### Exercise description
Go through the entries below and print, exactly, the lines starting at the one with "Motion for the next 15" and ending at the one with "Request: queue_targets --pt", keeping both ends and no others.
:::
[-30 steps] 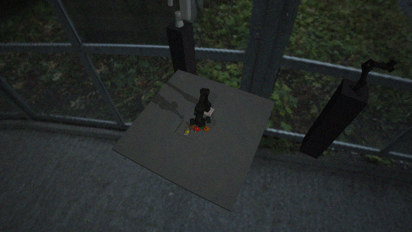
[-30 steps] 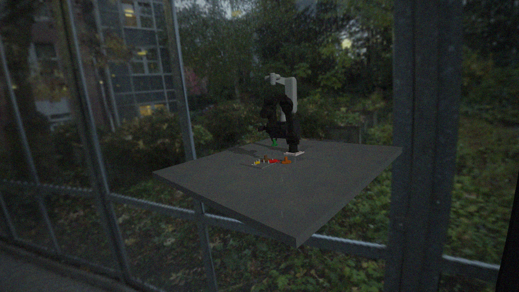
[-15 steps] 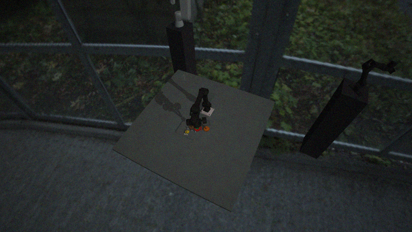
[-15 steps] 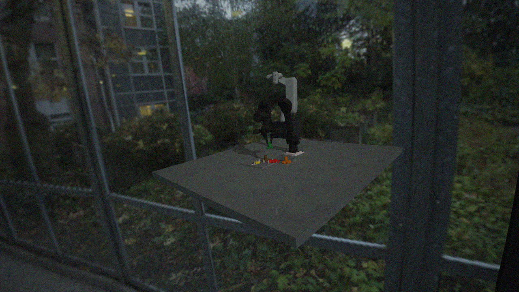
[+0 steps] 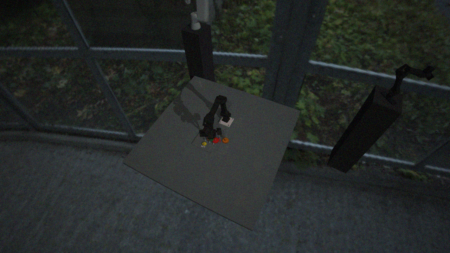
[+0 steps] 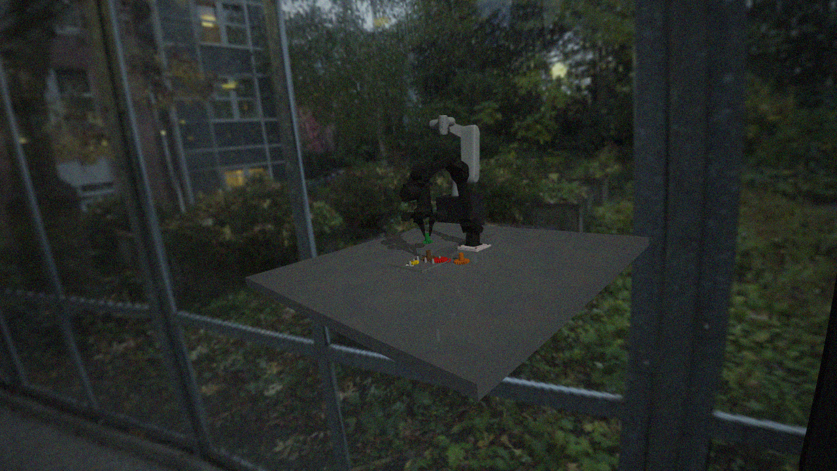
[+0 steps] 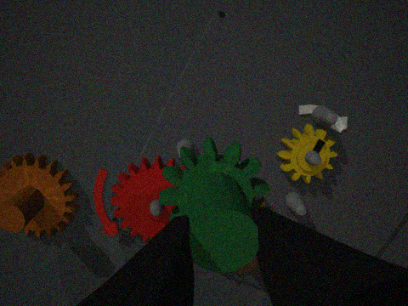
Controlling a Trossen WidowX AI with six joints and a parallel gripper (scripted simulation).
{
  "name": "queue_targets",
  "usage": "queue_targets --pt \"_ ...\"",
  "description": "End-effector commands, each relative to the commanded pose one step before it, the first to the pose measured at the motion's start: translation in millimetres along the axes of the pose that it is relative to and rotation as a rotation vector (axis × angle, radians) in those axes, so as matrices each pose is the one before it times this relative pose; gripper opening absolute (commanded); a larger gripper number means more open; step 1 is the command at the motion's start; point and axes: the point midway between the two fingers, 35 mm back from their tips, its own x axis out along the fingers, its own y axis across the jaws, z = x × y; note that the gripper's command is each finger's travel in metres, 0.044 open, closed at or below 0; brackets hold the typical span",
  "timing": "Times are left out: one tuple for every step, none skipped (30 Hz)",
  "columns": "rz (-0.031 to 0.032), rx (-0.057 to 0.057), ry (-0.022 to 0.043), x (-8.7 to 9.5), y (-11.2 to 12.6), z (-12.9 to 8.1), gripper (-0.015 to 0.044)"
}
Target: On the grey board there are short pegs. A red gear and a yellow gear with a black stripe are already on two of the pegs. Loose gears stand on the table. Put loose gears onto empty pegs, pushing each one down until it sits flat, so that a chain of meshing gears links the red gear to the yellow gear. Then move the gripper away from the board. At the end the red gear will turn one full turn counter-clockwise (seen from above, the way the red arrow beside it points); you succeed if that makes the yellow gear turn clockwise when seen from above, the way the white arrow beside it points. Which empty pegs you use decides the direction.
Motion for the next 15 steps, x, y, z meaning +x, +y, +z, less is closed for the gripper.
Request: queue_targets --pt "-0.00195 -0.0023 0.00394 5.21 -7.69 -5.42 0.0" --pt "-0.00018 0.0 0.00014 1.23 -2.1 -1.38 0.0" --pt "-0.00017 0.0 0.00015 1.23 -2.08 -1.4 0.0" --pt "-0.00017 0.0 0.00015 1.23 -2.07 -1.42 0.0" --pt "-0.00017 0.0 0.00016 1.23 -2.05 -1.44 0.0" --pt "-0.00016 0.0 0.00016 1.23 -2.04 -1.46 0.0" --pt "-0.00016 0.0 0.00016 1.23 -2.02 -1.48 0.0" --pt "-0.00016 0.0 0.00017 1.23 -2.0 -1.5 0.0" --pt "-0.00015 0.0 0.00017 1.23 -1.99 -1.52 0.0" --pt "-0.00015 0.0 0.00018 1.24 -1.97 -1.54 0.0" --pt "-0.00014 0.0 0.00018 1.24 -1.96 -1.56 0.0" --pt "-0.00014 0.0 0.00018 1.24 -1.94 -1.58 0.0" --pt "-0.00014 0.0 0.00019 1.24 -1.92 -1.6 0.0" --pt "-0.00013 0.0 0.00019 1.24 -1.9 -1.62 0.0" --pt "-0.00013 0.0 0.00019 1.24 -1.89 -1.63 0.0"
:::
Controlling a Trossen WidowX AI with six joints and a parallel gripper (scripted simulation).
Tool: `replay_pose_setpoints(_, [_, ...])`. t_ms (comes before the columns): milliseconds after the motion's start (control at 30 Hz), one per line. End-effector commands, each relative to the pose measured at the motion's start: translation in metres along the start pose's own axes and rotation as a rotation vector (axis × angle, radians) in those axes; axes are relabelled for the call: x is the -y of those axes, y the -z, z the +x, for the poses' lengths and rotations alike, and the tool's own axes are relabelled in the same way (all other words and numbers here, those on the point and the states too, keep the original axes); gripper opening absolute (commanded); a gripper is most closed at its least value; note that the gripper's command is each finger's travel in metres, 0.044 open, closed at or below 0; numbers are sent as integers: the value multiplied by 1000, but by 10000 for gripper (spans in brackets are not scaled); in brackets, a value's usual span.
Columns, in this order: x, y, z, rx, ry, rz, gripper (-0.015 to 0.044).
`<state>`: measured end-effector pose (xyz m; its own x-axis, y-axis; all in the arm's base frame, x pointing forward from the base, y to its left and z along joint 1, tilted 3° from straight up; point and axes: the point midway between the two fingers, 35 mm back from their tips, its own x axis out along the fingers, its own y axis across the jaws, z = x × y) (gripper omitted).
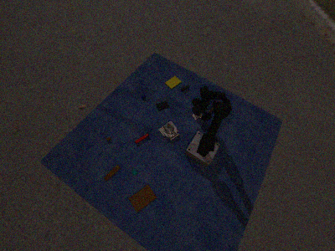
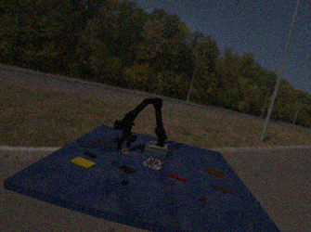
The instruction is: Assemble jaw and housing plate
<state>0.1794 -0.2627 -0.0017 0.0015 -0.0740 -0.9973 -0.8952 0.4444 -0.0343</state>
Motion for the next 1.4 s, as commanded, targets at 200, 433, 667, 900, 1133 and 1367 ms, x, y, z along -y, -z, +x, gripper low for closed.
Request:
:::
### Written solution
Motion for the next 15 steps, x, y, z meaning +x, +y, +z, less is closed for the gripper.
Request: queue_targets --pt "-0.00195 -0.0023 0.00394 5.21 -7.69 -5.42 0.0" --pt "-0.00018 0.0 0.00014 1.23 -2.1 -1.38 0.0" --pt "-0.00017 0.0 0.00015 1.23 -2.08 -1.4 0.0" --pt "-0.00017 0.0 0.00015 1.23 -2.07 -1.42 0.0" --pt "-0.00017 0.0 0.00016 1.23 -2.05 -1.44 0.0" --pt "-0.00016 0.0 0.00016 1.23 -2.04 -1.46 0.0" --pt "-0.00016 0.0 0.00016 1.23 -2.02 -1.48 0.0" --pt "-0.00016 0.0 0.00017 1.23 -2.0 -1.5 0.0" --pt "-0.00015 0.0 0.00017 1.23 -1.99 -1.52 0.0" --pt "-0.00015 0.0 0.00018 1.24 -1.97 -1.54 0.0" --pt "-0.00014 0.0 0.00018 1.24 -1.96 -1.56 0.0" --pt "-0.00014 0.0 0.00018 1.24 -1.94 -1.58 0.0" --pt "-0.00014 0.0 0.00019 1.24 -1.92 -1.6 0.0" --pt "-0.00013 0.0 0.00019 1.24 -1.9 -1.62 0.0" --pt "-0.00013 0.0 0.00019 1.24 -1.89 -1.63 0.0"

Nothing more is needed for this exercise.